Posted on 6/26/13 at 8:21 am to yellowfin
quote:They are coming out of Pierre Part. Where there fishermen are setting traps. Don't know. Usually spillway but I haven't been down in a few weeks and last I heard they were running low on oxygen
good company, probably basin crawfish right now
quote:
No
We do it down here but I wouldn't risk it on crawfish that have been shipped...you don't know when they were caught.
They are probably fresher than the crawfish that most get in any retail setting. They come straight from wholesaler and brought to airport for same day or next morning ship.
quote:
No it's not
Be hard as hell. You'd need a hell of a fire, and for 15 lbs That aint worth the trouble.
This post was edited on 6/26/13 at 8:25 am
Posted on 6/26/13 at 8:26 am to bossflossjr
quote:
Posted by bossflossjr Put sausage, corn, potatoes, garlic, onions, & mushrooms in ur boil.
I forgot to mention that I was planning on this. There is a little butcher shop a few miles away which has the best smoked sausage ever. I'll add everything you mentioned.
quote:
When you cook them the key is soaking. Once they float they are done.
The video I watched said that when they sink, they are done?
Posted on 6/26/13 at 8:33 am to RedMustang
It is a tad late in the season, but you should be okay in the end.
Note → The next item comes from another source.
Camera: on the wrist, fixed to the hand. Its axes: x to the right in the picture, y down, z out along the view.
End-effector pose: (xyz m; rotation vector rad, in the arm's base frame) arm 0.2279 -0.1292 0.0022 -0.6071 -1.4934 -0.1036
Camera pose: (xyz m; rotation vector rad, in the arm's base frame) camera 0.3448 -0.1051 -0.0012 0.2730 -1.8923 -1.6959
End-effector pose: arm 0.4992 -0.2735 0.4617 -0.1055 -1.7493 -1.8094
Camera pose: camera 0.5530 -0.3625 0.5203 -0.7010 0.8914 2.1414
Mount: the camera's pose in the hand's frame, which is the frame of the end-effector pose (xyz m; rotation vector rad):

In answer to your wood fire, dig a hole and put coals into it and build a firepit out of bricks out the outside of the hole. Utilize a ship vac with the hose attached to the exhaust end to act as a bellows. Keeping them alive for a day just takes spraying them with water to keep the gills moistened. Don't go into the purge/don't purge 100 years war(I am pro) as this thread will be fifty pages long.
Posted on 6/26/13 at 8:40 am to LSUAfro
quote:
They are probably fresher than the crawfish that most get in any retail setting. They come straight from wholesaler and brought to airport for same day or next morning ship.
In a perfect world yes but that rarely happens
dead crawfish aren't really a big problem this time of year anyway
Posted on 6/26/13 at 8:53 am to RedMustang
Float they done boiling, sink they are done soaking. But soaking depends on the taste you want.